Larissa Climbing a Rope!
Larissa climbing the rope to fix the snag.
 
The Rap
The rap off the west side.

Pitch 7: This is the icing on the cake. There is a great belay ledge and you are in sight of your belayer the entire time. This and the summit are the reasons that Zowie should be considered a classic. There are two cracks, avoid the large off-width if possible and move the the finger and hand sized crack to the left. There is excellent exposure and good protection, (some older and newer pitons to clip into, almost like sport climbing!) The guide calls this a 5.8+ thin crack/face, however I felt this was stout for the grade. The trick at the crux (5.8+) bulge is to stay left of the crack and reach high. There are large jugs everywhere and good footwork will help you reach the needed hols and keep you from getting pumped. After this you are pretty much on the summit! Enjoy the view and weather with your partner before rapping. The shrp peak to the north is the Sharkstooth.
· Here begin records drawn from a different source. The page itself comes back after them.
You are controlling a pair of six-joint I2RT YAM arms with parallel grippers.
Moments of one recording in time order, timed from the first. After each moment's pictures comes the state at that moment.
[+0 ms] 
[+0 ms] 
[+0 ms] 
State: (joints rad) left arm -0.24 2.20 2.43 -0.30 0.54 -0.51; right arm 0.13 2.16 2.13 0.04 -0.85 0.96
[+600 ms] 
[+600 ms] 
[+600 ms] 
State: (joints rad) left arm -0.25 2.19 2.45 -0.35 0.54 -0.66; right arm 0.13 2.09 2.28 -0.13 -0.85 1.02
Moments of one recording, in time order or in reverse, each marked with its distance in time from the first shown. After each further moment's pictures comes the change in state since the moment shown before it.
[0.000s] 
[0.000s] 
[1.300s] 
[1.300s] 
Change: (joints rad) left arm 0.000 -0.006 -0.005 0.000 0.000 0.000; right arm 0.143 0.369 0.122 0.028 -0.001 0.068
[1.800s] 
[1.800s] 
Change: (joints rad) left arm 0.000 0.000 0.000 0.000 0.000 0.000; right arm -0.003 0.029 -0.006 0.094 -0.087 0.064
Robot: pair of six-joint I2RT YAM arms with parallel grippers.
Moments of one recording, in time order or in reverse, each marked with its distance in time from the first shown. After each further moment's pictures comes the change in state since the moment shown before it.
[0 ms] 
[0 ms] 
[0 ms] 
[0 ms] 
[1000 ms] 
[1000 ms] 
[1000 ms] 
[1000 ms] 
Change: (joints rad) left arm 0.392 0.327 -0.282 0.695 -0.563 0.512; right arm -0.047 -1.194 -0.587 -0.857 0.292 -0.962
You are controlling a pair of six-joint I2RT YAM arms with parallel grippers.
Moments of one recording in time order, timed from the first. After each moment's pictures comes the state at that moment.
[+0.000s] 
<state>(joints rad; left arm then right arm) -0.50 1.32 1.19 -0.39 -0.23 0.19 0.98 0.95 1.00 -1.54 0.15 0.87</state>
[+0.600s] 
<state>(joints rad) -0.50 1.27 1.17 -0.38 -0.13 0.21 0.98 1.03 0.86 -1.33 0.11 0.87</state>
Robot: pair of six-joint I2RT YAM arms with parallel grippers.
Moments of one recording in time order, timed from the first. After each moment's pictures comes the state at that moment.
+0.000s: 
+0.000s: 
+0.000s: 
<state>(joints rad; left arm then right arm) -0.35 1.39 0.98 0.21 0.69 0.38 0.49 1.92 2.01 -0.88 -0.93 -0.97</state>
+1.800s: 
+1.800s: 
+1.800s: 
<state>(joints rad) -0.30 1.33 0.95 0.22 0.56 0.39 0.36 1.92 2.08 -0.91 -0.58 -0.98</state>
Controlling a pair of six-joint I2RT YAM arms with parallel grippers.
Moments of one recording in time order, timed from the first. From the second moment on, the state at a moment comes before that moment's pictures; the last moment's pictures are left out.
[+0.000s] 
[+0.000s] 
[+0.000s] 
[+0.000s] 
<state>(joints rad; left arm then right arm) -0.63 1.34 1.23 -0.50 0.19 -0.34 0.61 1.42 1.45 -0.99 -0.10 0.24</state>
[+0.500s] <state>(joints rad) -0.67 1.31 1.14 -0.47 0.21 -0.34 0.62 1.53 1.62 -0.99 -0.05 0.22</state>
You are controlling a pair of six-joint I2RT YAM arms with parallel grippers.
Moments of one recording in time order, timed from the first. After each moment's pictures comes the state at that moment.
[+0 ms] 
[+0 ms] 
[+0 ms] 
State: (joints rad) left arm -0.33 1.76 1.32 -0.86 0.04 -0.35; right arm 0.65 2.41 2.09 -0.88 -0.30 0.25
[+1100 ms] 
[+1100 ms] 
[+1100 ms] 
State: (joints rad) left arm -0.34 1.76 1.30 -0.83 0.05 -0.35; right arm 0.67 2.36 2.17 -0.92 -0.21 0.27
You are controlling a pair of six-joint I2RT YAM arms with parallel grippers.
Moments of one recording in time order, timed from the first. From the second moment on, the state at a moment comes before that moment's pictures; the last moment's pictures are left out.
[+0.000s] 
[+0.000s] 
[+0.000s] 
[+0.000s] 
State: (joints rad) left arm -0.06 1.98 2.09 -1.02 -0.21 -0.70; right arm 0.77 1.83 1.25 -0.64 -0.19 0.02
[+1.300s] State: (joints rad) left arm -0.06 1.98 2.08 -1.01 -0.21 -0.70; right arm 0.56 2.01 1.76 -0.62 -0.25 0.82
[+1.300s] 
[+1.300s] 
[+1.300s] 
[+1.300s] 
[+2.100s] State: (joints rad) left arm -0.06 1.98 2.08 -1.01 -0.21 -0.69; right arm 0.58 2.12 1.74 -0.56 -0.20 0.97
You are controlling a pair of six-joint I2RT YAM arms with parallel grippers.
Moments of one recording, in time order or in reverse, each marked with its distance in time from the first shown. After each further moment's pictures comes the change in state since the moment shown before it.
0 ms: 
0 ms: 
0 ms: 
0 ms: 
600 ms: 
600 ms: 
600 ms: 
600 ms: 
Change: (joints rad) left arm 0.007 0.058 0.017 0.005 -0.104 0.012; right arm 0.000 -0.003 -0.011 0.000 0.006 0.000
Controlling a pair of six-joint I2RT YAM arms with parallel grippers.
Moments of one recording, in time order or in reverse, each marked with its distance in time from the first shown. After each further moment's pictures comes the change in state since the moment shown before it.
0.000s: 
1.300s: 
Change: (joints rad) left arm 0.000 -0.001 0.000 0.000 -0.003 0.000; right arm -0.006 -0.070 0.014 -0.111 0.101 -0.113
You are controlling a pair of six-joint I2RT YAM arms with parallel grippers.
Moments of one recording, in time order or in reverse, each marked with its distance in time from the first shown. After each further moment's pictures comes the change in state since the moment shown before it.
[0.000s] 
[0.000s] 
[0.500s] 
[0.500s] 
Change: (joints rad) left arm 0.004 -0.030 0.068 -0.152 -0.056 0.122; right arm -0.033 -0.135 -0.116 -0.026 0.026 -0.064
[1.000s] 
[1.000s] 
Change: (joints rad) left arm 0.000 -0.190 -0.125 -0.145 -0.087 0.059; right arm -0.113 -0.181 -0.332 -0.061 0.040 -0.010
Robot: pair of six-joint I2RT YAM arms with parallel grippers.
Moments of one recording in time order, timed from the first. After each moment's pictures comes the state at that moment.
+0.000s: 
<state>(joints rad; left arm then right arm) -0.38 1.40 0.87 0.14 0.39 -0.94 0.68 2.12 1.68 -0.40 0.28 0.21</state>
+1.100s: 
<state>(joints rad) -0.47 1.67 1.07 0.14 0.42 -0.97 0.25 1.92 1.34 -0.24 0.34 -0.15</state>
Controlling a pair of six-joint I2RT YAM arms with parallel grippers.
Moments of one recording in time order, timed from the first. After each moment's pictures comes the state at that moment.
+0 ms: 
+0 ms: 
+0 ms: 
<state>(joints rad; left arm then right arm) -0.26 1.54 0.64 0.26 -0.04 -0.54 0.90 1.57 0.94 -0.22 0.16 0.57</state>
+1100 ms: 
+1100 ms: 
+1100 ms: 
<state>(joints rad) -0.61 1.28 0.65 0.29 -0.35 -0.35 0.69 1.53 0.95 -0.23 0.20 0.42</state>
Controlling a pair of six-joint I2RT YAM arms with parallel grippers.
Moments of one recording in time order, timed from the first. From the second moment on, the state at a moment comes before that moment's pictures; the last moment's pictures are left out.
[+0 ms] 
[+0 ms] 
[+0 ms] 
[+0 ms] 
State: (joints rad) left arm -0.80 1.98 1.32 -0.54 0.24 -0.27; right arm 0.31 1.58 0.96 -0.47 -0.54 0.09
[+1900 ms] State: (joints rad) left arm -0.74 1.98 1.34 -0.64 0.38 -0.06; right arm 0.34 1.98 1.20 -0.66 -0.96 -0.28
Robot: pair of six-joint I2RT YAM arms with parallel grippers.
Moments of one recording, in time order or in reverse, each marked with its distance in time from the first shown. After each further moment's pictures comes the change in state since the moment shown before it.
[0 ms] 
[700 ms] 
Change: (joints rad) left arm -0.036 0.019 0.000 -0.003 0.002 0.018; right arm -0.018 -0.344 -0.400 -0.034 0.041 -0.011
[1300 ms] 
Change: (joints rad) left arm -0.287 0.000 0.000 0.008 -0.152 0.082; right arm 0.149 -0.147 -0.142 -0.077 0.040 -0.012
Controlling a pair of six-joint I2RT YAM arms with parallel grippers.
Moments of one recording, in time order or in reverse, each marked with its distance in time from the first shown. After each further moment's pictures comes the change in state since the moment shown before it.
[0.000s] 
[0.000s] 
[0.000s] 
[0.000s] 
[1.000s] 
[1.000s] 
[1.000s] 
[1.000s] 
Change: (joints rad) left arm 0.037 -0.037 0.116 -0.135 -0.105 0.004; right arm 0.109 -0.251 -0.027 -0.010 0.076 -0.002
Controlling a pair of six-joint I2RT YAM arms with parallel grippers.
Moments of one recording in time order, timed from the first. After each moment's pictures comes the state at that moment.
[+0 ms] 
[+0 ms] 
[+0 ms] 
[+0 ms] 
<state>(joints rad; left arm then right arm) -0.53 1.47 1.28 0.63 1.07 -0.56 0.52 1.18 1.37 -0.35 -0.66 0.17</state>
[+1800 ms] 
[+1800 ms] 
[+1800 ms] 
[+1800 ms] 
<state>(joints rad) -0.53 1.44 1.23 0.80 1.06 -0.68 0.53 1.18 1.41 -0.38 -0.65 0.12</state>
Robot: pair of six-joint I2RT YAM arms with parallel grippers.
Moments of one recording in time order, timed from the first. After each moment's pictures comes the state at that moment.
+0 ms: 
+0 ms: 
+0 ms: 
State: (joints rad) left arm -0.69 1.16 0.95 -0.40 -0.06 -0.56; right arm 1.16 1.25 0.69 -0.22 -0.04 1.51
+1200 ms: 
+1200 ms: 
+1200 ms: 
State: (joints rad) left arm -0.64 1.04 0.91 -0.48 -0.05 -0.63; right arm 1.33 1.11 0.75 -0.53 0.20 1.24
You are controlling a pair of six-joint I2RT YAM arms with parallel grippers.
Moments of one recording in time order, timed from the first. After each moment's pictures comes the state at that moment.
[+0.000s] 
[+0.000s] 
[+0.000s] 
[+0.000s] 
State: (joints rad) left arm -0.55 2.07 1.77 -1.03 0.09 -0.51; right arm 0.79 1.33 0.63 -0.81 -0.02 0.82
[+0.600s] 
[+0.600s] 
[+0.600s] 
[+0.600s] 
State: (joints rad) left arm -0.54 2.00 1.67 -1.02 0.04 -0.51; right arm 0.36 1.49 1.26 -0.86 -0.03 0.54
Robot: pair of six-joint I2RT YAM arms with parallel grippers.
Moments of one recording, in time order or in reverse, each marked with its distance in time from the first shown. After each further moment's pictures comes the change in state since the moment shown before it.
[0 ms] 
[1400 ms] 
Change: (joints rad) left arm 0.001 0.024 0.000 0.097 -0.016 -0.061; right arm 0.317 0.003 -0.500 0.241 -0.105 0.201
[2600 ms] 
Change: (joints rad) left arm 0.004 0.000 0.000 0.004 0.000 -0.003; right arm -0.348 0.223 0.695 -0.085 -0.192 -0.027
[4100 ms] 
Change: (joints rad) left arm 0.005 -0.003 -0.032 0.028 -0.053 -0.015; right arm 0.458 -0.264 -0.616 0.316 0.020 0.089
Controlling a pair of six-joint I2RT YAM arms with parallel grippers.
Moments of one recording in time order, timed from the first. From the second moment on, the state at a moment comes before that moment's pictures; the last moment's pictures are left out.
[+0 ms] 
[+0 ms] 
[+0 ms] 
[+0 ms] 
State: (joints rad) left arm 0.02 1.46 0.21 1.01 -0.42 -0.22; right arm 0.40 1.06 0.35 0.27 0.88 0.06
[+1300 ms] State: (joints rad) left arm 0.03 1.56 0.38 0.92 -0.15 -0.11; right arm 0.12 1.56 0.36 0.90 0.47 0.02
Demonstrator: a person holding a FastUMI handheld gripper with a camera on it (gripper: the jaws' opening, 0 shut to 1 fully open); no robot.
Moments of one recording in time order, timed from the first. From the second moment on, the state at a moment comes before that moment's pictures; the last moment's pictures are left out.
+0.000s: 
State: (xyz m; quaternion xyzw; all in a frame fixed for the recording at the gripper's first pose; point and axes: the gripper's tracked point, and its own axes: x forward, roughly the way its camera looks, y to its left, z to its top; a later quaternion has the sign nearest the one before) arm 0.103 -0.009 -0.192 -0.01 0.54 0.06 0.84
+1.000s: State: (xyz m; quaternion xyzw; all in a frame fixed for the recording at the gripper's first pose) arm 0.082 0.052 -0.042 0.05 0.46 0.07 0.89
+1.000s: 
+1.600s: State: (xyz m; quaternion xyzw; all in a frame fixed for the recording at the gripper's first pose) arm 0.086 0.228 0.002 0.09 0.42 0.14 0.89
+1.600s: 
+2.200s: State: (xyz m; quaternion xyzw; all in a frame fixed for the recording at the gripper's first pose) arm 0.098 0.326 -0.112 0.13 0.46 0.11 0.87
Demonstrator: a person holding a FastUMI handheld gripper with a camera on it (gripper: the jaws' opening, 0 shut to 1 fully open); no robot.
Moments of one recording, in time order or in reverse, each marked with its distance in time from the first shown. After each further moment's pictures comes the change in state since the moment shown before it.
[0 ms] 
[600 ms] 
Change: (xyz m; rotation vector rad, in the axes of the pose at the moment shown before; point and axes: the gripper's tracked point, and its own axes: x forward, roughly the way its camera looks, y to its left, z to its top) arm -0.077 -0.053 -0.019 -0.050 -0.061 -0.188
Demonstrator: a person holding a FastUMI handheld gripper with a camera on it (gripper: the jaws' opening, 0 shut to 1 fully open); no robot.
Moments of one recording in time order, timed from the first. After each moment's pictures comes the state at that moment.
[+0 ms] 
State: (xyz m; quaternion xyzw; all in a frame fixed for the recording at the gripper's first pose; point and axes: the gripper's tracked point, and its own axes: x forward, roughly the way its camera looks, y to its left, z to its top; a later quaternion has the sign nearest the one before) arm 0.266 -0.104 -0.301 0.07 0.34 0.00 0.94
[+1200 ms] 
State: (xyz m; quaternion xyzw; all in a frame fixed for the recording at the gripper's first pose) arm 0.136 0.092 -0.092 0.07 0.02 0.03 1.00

To descend use the anchors to either rap off north or west. Make sure your runners go over the ledge if you choose to rap on the west side since the rope WILL get snagged on the rock and make pulling it impossible. We found this out the hard way and had to ascend the rope with an ATC and a prussick to fix the probelm. Most people rap off the north side and then head west down the gully on the west side of the spire, however the other rappel is much steeper and fun in my opinion. Two 60m ropes will easily get you to the grassy gully below. Hike carefully down the gully and find the final set of beefy anchors for the short (40 ft or so) rappel near the bottom of the gully. After that, all you have to do is navigate through some talus and scree and you are back where you started.



Essential Gear

A standard rack is all that is recomended for this climb, but this is a list of what I brought, and I used every single piece. If you choose to string pitches together, having doubles or even triples is helpful.

BD Camalot 0.1 & 0.2
BD Camalot 0.5-3 (with doubles on the #2-3)
Blue-Yellow Alien Cams
Blue and Black Metolius PowerCam
Blue Metolius TCU
Full set of nuts
Full set of Rockcentrics

Zooowwwiieee!
Goofy summit shot celebration.

As always, bring a helmet and make sure to bring plenty of water if it is a warm summer day. And as always, be safe and have fun!

Additions and Corrections

[ Post an Addition or Correction ]
Viewing: 1-3 of 3    
brandonSummit pitches

brandon

Hasn't voted

Hey yal,



I believe there are 4 summit variations. The face Dan climbed on has two. Both old aid routes. The 'real' finishes are on the face around the corner to the left. At the very far left of that face is a 5.8+++ squeeze and offwidth over a roof formed by a detached pillar. Burly and ledge fall potential if you don't have 7 to 10 inch gear. In the center of that face is a killer 5.9 finger crack with jugs that looks like it would be 10+. You must traverse 50 or so feet left to reach these from the typical belay bellow. Seems most people climb 20 or 30 feet too high from the belay, look left and realize they can't traverse any more, and finish up that crappy, bulgy, facey crack thing with all the fixed pins.
Posted Jul 22, 2007 2:00 pm
Dan DaltonRe: Summit pitches

Dan Dalton

Hasn't voted

That is good info to know, thanks for the heads up. I definately went on the bugly fixed pin line, but I felt that I got some finger-crack and jug action as well. I definately saw the off-width and immediately opted for something different. Thanks for the additon/correction.



Dan
Posted Jul 23, 2007 10:38 am
JonWSouth Face, Summit Pitch

JonW

Hasn't voted

Brandon's comment is correct, the two "standard" finishes are on the south face of summit tower. We opted for the figure crack, which is several feet right of the off-width. This is not 5.9. I found it no harder than 5.8 with plenty of jugs and bomber gear. There aren't any pins on this variation.